To find the relative maxima of a function using the first or second derivative test, we need to follow these steps:
1. Find the first derivative of the function. In this case, you correctly found the derivative as:
y' = 15(4 - 5x^2 + x^4)
2. Set the derivative equal to zero to find the critical points:
15(4 - 5x^2 + x^4) = 0
Simplifying the equation, we get:
4 - 5x^2 + x^4 = 0
This is a quadratic equation in terms of x^2. Solving it will give us the critical points.
Factorizing the equation, we get:
(x^2 - 1)(x^2 - 4) = 0
Solving each factor individually:
x^2 - 1 = 0: This gives us two solutions, x = -1 and x = 1.
x^2 - 4 = 0: This gives us two additional solutions, x = -2 and x = 2.
Therefore, we have four critical points: x = -2, x = -1, x = 1, and x = 2.
3. Now, we need to determine whether these critical points are relative maxima. We can use the second derivative test to determine this. Let's find the second derivative first.
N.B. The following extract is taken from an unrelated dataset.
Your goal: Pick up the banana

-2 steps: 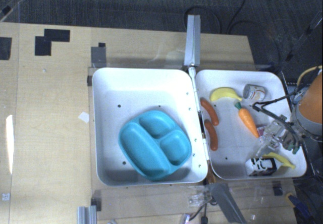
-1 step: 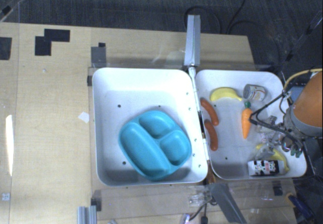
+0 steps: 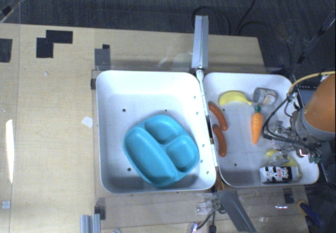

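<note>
Low over the right bin's [image 3: 247, 75] right edge hung the tool [image 3: 294, 145]; whether it stood wide or narrow could not be told. Up and leftward, well apart, lay the smooth curved yellow banana [image 3: 234, 99], near the far rim. Between them lay a tapered carrot [image 3: 255, 127] amid bare white floor.

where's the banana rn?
In the camera view, the banana lies near the back wall of the right bin, just left of a metal can and above the carrot and sausages.
</note>
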`<act>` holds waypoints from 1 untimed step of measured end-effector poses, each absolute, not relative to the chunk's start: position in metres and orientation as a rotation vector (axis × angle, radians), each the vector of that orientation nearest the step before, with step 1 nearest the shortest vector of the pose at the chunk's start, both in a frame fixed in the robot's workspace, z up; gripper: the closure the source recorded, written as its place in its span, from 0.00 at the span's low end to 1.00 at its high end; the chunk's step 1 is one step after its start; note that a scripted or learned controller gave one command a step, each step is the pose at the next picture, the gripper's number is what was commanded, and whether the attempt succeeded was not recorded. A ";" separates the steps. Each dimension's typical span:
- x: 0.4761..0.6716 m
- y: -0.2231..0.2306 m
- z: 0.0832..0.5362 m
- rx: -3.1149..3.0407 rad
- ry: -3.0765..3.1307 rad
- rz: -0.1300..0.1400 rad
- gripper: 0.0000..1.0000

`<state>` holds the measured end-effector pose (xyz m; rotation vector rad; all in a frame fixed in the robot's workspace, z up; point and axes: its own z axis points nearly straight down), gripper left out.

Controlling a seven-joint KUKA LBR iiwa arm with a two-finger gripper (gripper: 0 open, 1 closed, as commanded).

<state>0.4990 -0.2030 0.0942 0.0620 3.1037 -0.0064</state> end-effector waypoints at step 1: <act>0.499 -0.204 0.105 0.066 3.106 -0.008 1.00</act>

Taking the derivative of the first derivative, we get:
y'' = d(15(4 - 5x^2 + x^4))/dx = -60x + 30x^3
4. Evaluate the second derivative at each critical point we found:
For x = -2:
y''(-2) = -60(-2) + 30(-2)^3 = 120 - 240 = -120
For x = -1:
y''(-1) = -60(-1) + 30(-1)^3 = 60 - 30 = 30
For x = 1:
y''(1) = -60(1) + 30(1)^3 = -60 + 30 = -30
For x = 2:
y''(2) = -60(2) + 30(2)^3 = -120 + 240 = 120
5. Now, analyze the signs of the second derivatives to determine whether each critical point corresponds to a relative maximum.
- For x = -2: y''(-2) is negative, indicating a concave-down shape. So, x = -2 corresponds to a relative maximum.
- For x = -1: y''(-1) is positive, indicating a concave-up shape. So, x = -1 corresponds to neither a relative minimum nor a relative maximum.
- For x = 1: y''(1) is negative, indicating a concave-down shape. So, x = 1 corresponds to a relative maximum.
- For x = 2: y''(2) is positive, indicating a concave-up shape. So, x = 2 corresponds to neither a relative minimum nor a relative maximum.
6. Based on the analysis, we have two relative maxima: one at x = -2 and another at x = 1.
Therefore, the correct answer is: there are two relative maxima.